In the listing that follows, print every line exactly and leave the images out.

----

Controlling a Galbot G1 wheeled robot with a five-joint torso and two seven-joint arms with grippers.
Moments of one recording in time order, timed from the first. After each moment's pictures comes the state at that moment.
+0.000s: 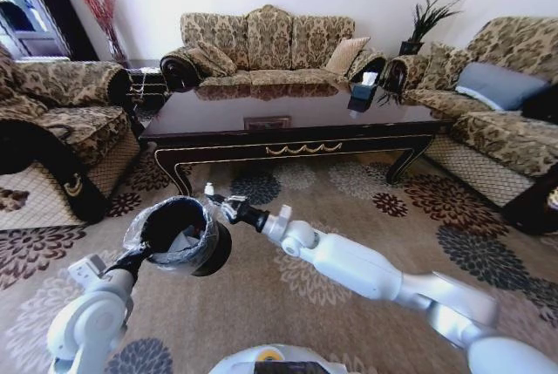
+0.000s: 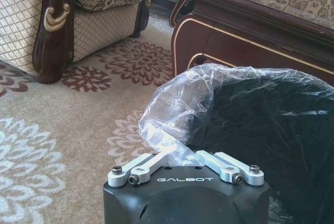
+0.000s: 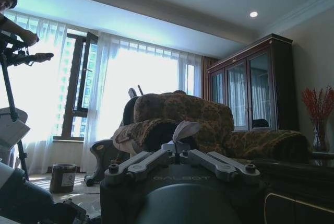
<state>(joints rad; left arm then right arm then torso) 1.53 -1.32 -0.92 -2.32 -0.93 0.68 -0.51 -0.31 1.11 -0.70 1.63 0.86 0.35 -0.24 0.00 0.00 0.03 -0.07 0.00</state>
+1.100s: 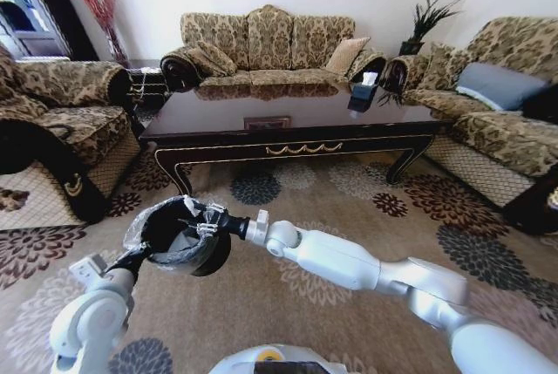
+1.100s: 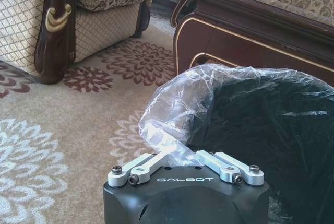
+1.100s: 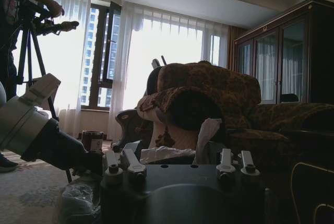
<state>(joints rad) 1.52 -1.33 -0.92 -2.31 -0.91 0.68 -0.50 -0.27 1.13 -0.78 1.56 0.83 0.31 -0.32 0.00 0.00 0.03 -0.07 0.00</state>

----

_Written solution_:
Controlling a Galbot G1 wheeled robot with a five-joint torso and two seven-joint arms with grippers.
Moments of one recording in time order, timed from the first. After each moment's pictures comes the state at that moment.
+0.000s: 
+0.000s: 
+0.000s: 
<state>(joints rad; left arm then right arm then torso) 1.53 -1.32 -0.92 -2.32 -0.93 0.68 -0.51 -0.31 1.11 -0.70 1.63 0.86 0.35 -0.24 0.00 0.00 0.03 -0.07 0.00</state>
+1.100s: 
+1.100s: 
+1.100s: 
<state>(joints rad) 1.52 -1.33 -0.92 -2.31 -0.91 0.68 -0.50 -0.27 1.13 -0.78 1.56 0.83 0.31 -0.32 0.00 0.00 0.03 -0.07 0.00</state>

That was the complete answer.